# Directions
Find the line in the entries below that contains "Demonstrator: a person". Repeat it exactly, and every line after it through the line that contains "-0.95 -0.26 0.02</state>".

# Recorded information
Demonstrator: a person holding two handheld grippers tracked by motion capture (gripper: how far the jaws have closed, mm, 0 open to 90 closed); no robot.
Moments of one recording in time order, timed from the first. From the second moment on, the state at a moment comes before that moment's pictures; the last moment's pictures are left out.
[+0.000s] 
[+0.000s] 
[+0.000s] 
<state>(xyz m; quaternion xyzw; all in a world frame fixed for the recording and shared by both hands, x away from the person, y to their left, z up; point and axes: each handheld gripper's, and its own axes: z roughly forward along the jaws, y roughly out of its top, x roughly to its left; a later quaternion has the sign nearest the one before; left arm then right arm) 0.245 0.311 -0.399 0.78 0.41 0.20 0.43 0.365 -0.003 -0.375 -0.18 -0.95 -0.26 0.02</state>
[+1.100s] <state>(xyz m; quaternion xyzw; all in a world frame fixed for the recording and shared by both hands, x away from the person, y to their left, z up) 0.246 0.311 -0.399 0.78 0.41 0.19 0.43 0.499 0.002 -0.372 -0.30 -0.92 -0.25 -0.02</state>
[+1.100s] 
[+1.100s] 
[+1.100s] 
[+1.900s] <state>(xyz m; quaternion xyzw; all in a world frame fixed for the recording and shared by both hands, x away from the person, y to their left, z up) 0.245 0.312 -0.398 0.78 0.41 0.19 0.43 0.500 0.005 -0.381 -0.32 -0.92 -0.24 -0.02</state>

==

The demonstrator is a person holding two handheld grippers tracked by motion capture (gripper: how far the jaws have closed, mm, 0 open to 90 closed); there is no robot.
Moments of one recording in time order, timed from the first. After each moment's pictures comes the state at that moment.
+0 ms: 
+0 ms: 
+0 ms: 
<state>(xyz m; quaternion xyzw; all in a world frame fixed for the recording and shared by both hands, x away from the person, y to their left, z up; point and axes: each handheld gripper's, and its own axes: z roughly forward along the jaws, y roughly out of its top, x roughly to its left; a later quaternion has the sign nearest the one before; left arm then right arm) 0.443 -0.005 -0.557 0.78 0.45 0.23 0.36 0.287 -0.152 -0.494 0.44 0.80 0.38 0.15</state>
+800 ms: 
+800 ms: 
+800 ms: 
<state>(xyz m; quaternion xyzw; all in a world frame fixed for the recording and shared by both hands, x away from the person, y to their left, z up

# Answer space
Demonstrator: a person holding two handheld grippers tracked by motion capture (gripper: how far the jaws have closed, mm, 0 open to 90 closed); no robot.
Moments of one recording in time order, timed from the first. From the second moment on, the state at a moment comes before that moment's pictures; the last moment's pictures are left out.
[+0.000s] 
[+0.000s] 
[+0.000s] 
<state>(xyz m; quaternion xyzw; all in a world frame fixed for the recording and shared by both hands, x away from the person, y to their left, z up; point and axes: each handheld gripper's, and its own axes: z roughly forward along the jaws, y roughly out of its top, x roughly to its left; a later quaternion has the sign nearest the one before; left arm then right arm) 0.245 0.311 -0.399 0.78 0.41 0.20 0.43 0.365 -0.003 -0.375 -0.18 -0.95 -0.26 0.02</state>

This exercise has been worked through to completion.